Cystic Fibrosis (CF) is almost invariably caused by mutations
occurring in the Cystic Fibrosis Transmembrane Regulator
(CFTR), a protein involved in chloride transport across the cell
membrane. The commonest mutation (accounting for 70% or
more of all CF cases) is the deletion of phenylalanine 508
(DF508) in the nucleotide binding domain-1 (NBD1) of CFTR,
which leads to premature degradation of the nascent protein with
consequent alterations of diverse cellular functions. We recently
showed that protein kinase CK2, which unlike the other protein
kinases has no recognised factors controlling its activity, is susceptible
to allosteric modulation in vitro by peptides reproducing
the sequence encompassing the F508 deletion of CFTR. Consequently
the targeting of several substrates by CK2 is deeply
altered by these DF peptides [1,2]. This prompted us to hypothesize
that in DF508 CFTR expressing cells signalling by CK2
might be subverted, rendering CK2 a new target for therapies
aimed at treating CF.
Lysates of cell lines expressing either wild type or DF508 CFTR
incubated with 32P-GTP in the presence or absence of selective
CK2 inhibitors exhibit significant alterations in the phosphorylation
of CK2 protein substrates.
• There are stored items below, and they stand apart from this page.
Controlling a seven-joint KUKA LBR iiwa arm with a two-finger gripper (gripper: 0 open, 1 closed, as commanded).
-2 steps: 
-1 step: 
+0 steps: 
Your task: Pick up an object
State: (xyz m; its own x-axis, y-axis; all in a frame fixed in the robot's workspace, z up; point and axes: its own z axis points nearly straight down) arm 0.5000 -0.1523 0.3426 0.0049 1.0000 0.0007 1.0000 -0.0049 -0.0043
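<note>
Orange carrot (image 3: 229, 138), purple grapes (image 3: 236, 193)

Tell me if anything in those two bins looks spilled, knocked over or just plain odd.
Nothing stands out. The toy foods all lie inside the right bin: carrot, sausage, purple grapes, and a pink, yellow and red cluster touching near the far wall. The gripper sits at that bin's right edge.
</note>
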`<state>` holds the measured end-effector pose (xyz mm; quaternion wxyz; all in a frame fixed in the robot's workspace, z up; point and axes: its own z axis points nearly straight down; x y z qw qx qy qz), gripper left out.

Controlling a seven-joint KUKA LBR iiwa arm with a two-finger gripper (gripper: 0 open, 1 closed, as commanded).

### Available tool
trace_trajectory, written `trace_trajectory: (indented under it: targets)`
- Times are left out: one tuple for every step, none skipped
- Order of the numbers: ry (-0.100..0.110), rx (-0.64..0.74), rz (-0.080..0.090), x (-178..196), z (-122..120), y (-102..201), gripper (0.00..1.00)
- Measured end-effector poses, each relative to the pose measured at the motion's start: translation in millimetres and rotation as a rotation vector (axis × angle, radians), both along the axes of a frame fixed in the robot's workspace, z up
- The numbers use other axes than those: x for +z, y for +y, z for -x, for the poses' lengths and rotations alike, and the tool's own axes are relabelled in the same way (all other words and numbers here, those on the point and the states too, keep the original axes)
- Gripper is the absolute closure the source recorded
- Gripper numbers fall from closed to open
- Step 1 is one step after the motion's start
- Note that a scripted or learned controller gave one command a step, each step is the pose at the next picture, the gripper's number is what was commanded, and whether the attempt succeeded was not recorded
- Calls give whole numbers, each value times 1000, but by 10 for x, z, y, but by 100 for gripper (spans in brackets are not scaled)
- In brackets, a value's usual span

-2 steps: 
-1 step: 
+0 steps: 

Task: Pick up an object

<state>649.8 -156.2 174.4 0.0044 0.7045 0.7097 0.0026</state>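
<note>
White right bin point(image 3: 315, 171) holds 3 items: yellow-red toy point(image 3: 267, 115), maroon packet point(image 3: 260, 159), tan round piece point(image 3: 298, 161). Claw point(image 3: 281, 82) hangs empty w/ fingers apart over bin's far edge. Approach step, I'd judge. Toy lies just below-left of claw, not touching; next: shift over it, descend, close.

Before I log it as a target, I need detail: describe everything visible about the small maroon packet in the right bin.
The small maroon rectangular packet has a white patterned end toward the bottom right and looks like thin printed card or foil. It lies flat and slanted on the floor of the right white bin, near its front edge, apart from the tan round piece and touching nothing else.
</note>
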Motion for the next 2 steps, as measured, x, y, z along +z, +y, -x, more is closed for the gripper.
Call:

By MS analysis, a number of
proteins whose phosphorylation by CK2 is altered in DF508 cells,
have been identified and some of these have been recognized as
implicated in the process of maturation, stabilization and degradation
of CFTR. Treatment of cells with selective CK2 inhibitors
affects the protein level of CFTR, both wild type and DF508, disclosing
the possibility that modulation of CK2-dependent phosphorylation
may represent a tool for the regulation of expression
and maturation of CFTR, especially in a DF508 CFTR background.
References:
1. Pagano M. A. et al. Biochemistry 2008; 47, 7925–7936.
2. Pagano M. A. et al. Biochem J 2010; 426, 19–29.